The effect of quenched disorder in neutral theories

TL;DR

This paper investigates how quenched disorder influences phase transitions and symmetry breaking in neutral models like the voter model, revealing that disorder can induce phase transitions and affect symmetry breaking in low-dimensional systems.

Contribution

It demonstrates that quenched disorder prevents the separation of symmetry breaking and phase transitions in non-linear voter models, unifying these phenomena in low dimensions.

Findings

Disorder favors coexistence and induces phase transitions in the voter model.

In non-linear models, disorder couples symmetry breaking with phase transitions in low dimensions.
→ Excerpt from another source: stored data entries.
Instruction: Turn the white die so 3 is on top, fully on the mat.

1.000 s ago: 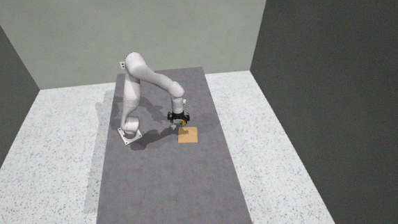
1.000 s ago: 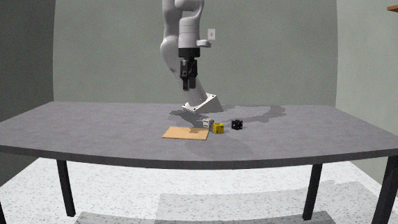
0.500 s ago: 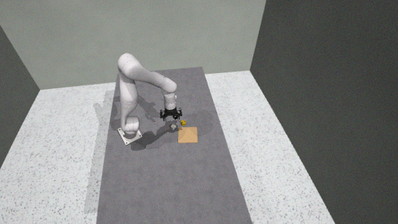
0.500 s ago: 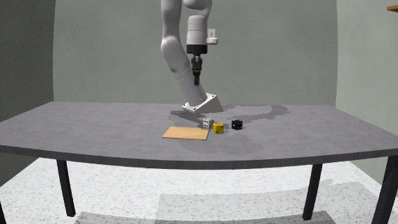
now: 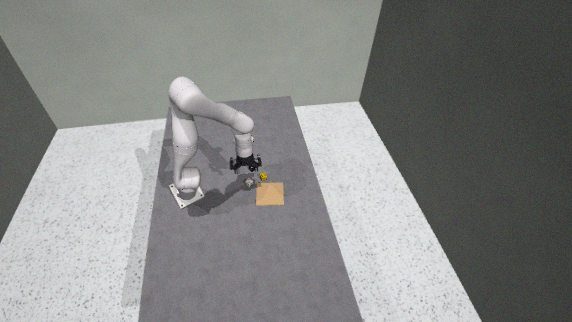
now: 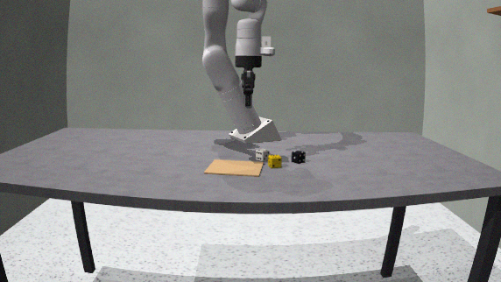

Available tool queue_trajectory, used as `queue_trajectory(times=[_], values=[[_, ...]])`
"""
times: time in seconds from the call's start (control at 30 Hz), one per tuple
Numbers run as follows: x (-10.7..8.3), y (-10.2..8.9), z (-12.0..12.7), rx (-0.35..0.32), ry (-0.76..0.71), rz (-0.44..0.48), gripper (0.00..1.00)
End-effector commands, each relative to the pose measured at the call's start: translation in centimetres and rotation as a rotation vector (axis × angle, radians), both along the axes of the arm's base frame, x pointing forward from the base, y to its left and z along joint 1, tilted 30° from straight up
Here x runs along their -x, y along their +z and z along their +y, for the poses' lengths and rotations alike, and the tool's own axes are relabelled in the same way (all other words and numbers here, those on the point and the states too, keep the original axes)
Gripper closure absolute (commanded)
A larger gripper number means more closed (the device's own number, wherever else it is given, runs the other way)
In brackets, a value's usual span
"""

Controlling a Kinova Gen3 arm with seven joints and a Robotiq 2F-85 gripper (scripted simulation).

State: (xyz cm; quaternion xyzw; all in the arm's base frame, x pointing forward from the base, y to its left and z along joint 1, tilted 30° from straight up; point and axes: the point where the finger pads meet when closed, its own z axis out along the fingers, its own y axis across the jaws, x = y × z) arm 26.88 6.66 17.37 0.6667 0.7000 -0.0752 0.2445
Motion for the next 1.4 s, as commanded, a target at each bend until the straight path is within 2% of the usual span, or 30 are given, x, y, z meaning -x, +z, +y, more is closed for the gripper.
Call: queue_trajectory(times=[0.0,0.2,0.5,0.57,1.07,1.37], values=[[0.0,0.0,0.0,0.000,0.000,0.000,0.00],[-0.2,-0.6,-0.3,0.000,0.000,0.000,0.00],[-0.8,-2.9,-1.5,0.000,0.000,0.000,0.00],[-0.8,-2.9,-1.5,0.000,0.000,0.000,0.00],[-2.1,-7.6,-3.8,0.000,0.000,0.000,0.00],[-2.3,-8.5,-4.3,0.000,0.000,0.000,0.00]])
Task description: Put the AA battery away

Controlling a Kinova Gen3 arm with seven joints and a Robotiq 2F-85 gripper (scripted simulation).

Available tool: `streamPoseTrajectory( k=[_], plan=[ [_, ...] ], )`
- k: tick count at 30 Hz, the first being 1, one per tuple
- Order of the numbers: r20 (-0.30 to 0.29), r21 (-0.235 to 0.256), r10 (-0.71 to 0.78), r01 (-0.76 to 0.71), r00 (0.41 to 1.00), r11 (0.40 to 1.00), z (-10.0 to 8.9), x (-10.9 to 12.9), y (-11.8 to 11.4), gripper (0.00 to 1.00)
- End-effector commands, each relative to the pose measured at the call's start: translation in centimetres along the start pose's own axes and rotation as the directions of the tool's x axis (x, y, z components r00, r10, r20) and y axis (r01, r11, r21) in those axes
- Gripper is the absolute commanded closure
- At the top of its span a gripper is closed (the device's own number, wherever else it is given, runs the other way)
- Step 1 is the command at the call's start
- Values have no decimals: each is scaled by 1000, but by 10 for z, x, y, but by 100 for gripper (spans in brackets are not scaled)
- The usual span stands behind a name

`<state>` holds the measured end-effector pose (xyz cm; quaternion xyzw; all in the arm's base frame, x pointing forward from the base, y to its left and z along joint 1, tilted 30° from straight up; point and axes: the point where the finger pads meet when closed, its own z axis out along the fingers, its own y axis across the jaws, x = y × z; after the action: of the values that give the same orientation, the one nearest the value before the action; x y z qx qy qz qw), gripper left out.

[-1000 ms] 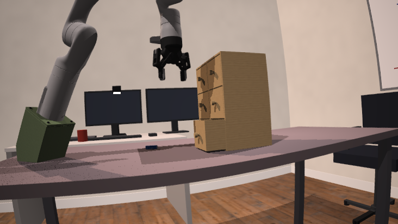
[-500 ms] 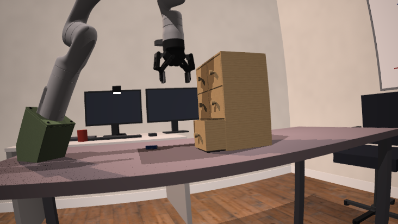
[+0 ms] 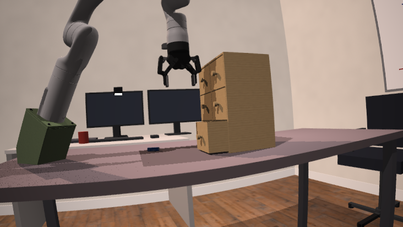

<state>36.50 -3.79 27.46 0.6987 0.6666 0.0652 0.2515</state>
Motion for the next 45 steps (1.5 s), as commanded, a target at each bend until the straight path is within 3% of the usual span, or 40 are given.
streamPoseTrajectory(
  k=[1,19,45],
  plan=[
    [4,0,29,-29,1000,1000,2,-1,1,0],
    [3,-7,291,-291,957,957,12,-1,10,0],
    [-2,-17,607,-607,794,794,25,-2,23,0]
  ],
)
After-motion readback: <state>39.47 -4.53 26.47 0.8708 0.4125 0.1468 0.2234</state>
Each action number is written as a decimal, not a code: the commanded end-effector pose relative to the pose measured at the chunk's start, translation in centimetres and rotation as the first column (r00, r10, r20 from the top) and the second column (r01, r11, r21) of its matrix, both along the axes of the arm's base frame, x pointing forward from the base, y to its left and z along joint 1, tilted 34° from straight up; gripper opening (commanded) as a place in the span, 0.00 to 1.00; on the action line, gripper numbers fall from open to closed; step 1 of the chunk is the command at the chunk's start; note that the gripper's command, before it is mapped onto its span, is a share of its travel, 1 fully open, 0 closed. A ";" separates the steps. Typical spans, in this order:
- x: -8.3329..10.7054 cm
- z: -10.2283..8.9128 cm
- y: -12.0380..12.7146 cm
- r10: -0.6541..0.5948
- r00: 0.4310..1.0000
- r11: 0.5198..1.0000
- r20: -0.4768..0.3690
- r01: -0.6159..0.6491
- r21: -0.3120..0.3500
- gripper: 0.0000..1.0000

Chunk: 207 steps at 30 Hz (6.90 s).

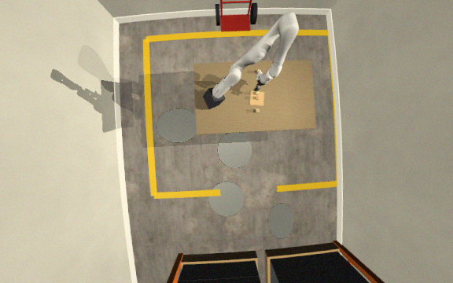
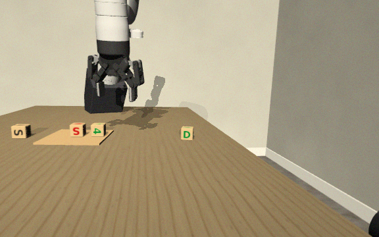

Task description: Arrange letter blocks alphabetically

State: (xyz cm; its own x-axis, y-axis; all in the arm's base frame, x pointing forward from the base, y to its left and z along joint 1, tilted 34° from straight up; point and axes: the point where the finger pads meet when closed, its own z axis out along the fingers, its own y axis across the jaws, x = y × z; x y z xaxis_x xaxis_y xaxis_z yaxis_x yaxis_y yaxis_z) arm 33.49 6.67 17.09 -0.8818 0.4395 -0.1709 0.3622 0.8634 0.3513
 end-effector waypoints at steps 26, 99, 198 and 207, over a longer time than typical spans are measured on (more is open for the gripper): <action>2.2 4.4 10.9 0.938 0.348 0.289 0.008 -0.765 -0.576 1.00; 2.8 7.5 16.8 0.994 -0.029 -0.099 -0.108 -0.674 -0.732 0.67; 5.5 3.0 18.1 0.994 -0.029 -0.099 -0.108 -0.673 -0.733 0.67; 5.7 2.6 18.2 0.994 -0.028 -0.099 -0.108 -0.673 -0.733 0.67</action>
State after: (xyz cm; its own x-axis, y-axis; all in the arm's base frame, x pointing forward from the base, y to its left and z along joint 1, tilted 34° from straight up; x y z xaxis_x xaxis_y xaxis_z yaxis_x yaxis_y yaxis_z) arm 39.21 24.75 19.95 -0.1466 -0.9281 -0.3422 -0.8491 0.2955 -0.4378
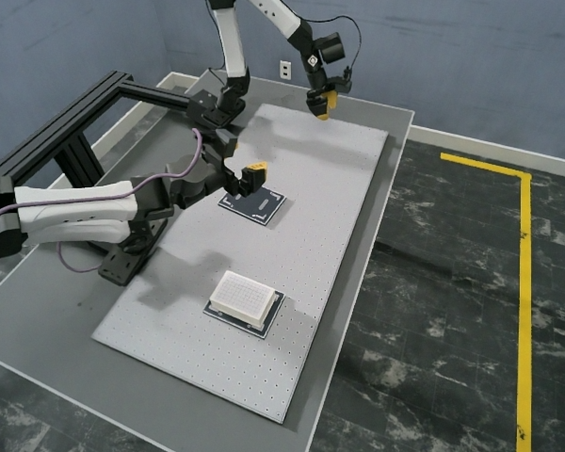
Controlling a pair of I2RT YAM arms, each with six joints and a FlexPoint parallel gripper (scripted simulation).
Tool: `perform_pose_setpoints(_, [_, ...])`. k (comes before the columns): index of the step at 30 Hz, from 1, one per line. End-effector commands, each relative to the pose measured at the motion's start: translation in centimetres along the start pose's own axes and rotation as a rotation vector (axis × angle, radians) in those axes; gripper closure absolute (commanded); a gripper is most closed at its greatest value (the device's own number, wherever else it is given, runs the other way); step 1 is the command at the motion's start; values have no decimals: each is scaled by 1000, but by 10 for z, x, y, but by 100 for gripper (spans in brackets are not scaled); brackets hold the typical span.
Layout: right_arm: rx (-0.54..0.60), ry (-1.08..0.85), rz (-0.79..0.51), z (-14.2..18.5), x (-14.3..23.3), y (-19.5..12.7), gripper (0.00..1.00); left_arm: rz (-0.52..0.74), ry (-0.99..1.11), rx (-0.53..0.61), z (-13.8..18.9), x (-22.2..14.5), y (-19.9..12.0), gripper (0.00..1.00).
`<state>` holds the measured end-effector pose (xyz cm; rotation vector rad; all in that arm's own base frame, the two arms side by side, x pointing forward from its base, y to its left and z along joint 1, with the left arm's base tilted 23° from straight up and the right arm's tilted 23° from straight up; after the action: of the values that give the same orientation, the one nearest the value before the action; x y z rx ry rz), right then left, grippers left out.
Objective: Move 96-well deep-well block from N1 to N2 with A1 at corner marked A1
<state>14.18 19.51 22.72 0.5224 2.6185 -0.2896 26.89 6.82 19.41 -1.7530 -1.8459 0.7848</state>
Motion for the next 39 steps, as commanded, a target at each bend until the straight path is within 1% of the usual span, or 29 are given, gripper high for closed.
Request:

The Imry-Ma argument's limitations are highlighted in non-equilibrium transitions with disorder.

Abstract

We study systems with two symmetric absorbing states, such as the voter model and variations of it, which have been broadly used as minimal neutral models in genetics, population ecology, sociology, etc. We analyze the effects of a key ingredient ineluctably present in most real applications: random-field-like quenched disorder. In accord with simulations and previous findings, coexistence between the two competing states/opinions turns out to be strongly favored by disorder in the standard voter model; actually, a disorder-induced phase transition is generated for any finite system size in the presence of an arbitrary small spontaneous-inversion rate (preventing absorbing states from being stable). For non-linear versions of the voter model a general theory (by AlHammal et al.) explains that the spontaneous breaking of the up/down symmetry and an absorbing state phase transition can occur either together or separately, giving raise to two different scenarios. Here, we show that he presence of quenched disorder in non-linear voter models does not allow the separation of the up-down (Ising-like) symmetry breaking from the active-to-absorbing phase transition in low-dimensional systems: both phenomena can occur only simultaneously, as a consequence of the well-known Imry-Ma argument generalized to these non-equilibrium problems. When the two phenomena occur at unison, resulting into a genuinely non-equilibrium ("Generalized Voter") transition, the Imry-Ma argument is violated and the symmetry can be spontaneously broken even in low dimensions.